Langley’s volunteer-run coffeehouse and bookstore gets a big makeover

The floor was sinking fast below the Langley street level, but the community rallied around the little café and came to its rescue.

The floor was sinking fast below the Langley street level, but the community rallied around the little café and came to its rescue.

It took about three and half months to finish, but now the South Whidbey Commons Coffeehouse Bookstore is percolating with life again.

Formerly called Island Coffeehouse & Books, the volunteer-run bookstore and café on Second Street has been remodeled and expanded with a new “Garden Room” for quiet reading, a new kitchen for food prep, storage and dishwashing, new plumbing and electrical updates, new landscaping and a state of the art sound system and lighting.

To date, $90,000 has been raised, in addition to $40,000 in in-kind donations, to complete the project.

Fundraising hasn’t wrapped up just yet.

“We still have about $10,000 more to raise,” said program director Gena Kraha.

The front seating area has been converted to a larger open space which makes it ideal for the cafe’s traditional Friday Night Live shows and other community events, while the Garden Room holds regularly curated shows featuring local artists.

In the coffeehouse, the idea has always been to create a kind of community living room, Kraha said.

The flagship program of the South Whidbey Commons has, at its heart, two functions. One is to provide a place for teens to gain employment skills, and the second is to give the community a place to gather, no matter what age, race, gender, faith or economic condition.

Any teenager age 14 or older is welcome to apply as a volunteer barista, which involves four training sessions in espresso-making skills, running the cash register, customer service and the ins-and-outs of retail for selling books. Twelve- and 13-year-old students are eligible to become barista assistants, while older volunteers usually work in a mentoring capacity. All the tips made by the baristas are pooled for a scholarship fund and the youth engagement program, and hours worked by the students can count toward high school or college credit.

It’s an environment that breeds a continuum of intergenerational collaboration.

The commons offers a wide range of programs for children, youth, families and seniors, and acts as a true “common ground” for local culture and community connections, and as a catalyst to the local economy.

“The entire process of the landscape renovation and the building remodel has been all about our mission: People gathered as a community and stepped forward to volunteer, learn new skills and grow, as we each took away a great experience,” Kraha said.

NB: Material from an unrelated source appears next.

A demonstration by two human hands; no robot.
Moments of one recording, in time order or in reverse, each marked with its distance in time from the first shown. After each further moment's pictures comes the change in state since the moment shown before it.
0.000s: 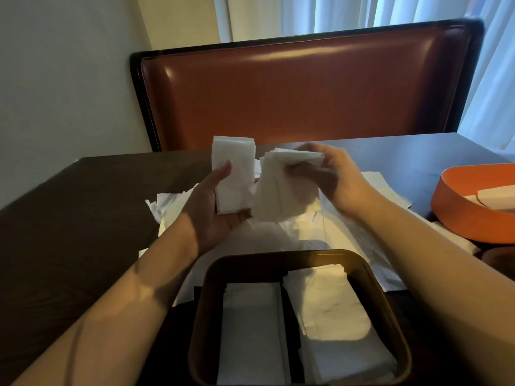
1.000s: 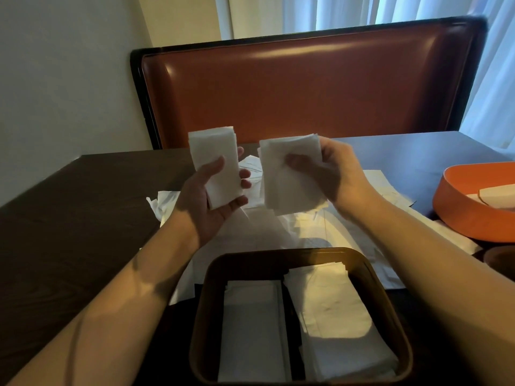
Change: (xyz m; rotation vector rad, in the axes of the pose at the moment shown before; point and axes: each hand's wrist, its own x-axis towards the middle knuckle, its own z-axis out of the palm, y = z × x) left_hand -0.002 0.007 -0.005 0.088 0.026 0.157; right_hand -0.002 -0.008 0.012 0.198 0.071 0.021
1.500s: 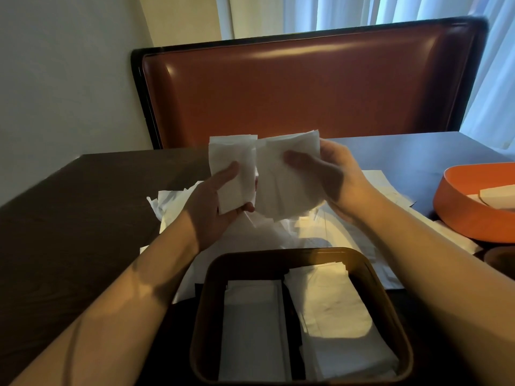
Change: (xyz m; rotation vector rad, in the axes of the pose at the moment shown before) left_hand -0.004 -0.004 0.010 0.050 0.074 -0.056; right_hand -0.001 -0.001 0.001 0.067 -0.066 0.040
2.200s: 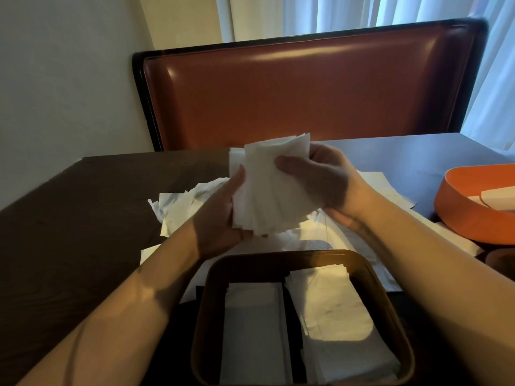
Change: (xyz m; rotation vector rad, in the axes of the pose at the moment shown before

Kraha, who has worked at the café for four years, was there when an inspection revealed a foundation in dire need of repair, along with plumbing and electrical hazards looming large throughout the 100-year-old building.

Kraha watched as a campaign was formed to save the place from certain ruin.

“It’s been incredible to be a part of it, and to see the way the community has risen up to help, just like an old-fashioned barn raising,” she said.

“People would ask what they could do, what was needed, and that’s the commons operating at its finest. Now they can feel ownership where they hadn’t before,” she said. “It’s served to bring strength to the community at large.”

In addition to its focus on providing job training for teen volunteers, the Coffeehouse Bookstore will continue its Friday Night Live series of performances, with acts varying from singer-songwriters to poets to comedy groups.

“Summer Fun,” a collaboration between the South Whidbey Commons and Sno-Isle Library, provides children in grades 6 to 12 with summer activities such as marine biology workshops, a book group, arts and crafts, Japanese illustration and a family game day. (Visit the Web site for schedule info.)

Also sponsored by the Commons throughout the school year is “Playscape,” a play-date for caregivers and pre-school age children, Spanish language classes and the “Lego Club” on Sundays for young builders.

Kraha also pointed out that the bookstore not only provides an excellent collection of used books to browse and buy, but that book sales are the main source of income with which to fund these extra programs for students. The books are also available online through Amazon’s “Marketplace.”

Thanks in part to a more inviting and expanded coffeehouse, sales have increased.

“It has really been able to make itself a vital part of Langley,” Kraha said of the centrally located café.

“You can ask the mayor about that. He comes in every day and has a double tall mocha. But if his wife’s around, he doesn’t have the whipped cream,” she said.